Only there, at her destination, did she become aware that she didn’t have her bag containing her purse. That made her, for the first time since she had regained consciousness, really try to use her brain. It was a pitiful attempt. The bag, of course, was there in that place. It shouldn’t be there. If it should turn out, for any reason, to be advisable for her to conceal the fact that she had been there — a point much too intricate and abstruse to be given immediate consideration — the bag not only shoudn’t be there, it mustn’t. Then it had to be removed. The only person who could or would remove it was herself. The only way she could remove it was to go back and get it. She wasn’t going back. Her brain having completed that elementary but flawless performance, she asked the taxi driver to come up to her apartment with her, got a ten-dollar bill from a cache in her closet and paid him, and, when he had departed, took the Westchester phone book to the reading lamp, found the number she sought, Croton Falls 8000, and called it.
She pulled a chair up to the table to sit and supported her head with her clenched fist as she talked:
“Hello!
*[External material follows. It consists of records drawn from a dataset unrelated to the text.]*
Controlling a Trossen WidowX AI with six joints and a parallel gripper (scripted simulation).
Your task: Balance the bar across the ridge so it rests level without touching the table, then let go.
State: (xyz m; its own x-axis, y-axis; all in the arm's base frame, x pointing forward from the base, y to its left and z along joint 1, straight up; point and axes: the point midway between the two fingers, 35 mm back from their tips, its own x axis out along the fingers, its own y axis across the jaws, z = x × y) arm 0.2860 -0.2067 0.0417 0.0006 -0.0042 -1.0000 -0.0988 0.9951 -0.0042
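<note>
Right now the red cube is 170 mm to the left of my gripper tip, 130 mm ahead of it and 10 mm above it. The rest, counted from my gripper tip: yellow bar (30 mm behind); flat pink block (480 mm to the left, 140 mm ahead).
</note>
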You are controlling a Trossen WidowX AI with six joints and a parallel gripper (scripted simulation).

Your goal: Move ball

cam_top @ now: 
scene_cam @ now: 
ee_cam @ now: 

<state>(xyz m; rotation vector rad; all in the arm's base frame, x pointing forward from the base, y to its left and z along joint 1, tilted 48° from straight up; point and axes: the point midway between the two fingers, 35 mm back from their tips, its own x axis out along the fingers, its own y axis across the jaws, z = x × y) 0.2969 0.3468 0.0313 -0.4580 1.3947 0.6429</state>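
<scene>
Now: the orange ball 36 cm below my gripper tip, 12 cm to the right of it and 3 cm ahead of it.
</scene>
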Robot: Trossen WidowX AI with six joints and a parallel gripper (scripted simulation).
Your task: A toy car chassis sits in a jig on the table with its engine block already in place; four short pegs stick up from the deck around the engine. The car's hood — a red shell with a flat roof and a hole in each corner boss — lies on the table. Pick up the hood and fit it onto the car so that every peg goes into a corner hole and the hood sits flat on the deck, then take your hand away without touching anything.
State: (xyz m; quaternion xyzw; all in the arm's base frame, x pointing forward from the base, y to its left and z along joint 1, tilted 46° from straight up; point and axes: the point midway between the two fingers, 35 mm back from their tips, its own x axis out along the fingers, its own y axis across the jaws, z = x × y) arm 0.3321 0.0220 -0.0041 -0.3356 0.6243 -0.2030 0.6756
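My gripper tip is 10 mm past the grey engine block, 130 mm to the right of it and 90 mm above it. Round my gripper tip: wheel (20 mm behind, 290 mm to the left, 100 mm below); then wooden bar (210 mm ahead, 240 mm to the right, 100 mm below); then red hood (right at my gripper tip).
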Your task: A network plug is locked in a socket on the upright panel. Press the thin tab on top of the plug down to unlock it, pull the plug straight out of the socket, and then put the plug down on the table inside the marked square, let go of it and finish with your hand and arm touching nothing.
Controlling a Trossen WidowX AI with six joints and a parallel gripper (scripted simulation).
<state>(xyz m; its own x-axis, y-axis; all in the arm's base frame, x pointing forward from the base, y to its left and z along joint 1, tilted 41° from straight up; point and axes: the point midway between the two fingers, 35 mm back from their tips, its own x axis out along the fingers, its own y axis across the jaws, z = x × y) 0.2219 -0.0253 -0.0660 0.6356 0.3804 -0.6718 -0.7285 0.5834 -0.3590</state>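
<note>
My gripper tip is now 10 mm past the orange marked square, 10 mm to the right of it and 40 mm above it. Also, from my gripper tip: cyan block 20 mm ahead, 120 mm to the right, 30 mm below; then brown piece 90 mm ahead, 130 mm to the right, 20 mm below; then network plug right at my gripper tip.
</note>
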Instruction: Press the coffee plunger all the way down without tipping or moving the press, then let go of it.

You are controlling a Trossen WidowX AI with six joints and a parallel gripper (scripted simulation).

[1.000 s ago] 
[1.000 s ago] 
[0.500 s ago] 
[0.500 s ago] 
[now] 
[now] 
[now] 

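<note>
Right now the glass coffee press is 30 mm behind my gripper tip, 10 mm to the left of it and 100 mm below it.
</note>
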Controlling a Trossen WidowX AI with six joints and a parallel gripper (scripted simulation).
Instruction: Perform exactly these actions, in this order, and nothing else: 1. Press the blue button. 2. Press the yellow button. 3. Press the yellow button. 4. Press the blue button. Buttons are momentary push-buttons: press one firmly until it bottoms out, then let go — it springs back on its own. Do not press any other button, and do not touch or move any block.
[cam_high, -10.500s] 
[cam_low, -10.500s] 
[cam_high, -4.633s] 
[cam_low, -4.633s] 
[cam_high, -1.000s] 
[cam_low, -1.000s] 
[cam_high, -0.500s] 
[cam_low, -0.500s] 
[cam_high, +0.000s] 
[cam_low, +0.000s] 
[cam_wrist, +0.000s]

Mr. Fox? May I speak to him, please?” A wait; she closed her eyes. “Hello! This is Amy Duncan. No, I... I’m here at home. Something has happened. No, not here, it happened — I don’t want to tell you on the phone. No no, not that — something awful. My head is only half working and I guess I’m not very coherent — I know I have a terrible nerve — there’s no reason why you should except that there’s no one else I can ask — could you come right away? No, I can’t on the phone — I only half know what I’m saying — all right. Yes, I know it will... I... all right, I’ll be here—”
She dropped the phone on its cradle, sat there a moment, and then braced her hands on the table and got to her feet. The collar of the gray fur coat was wet against her neck. She got it off and hung it on the back of the chair, but when she put her hands up to remove her hat she staggered, swayed sidewise, crumpled into the sofa, and passed out again.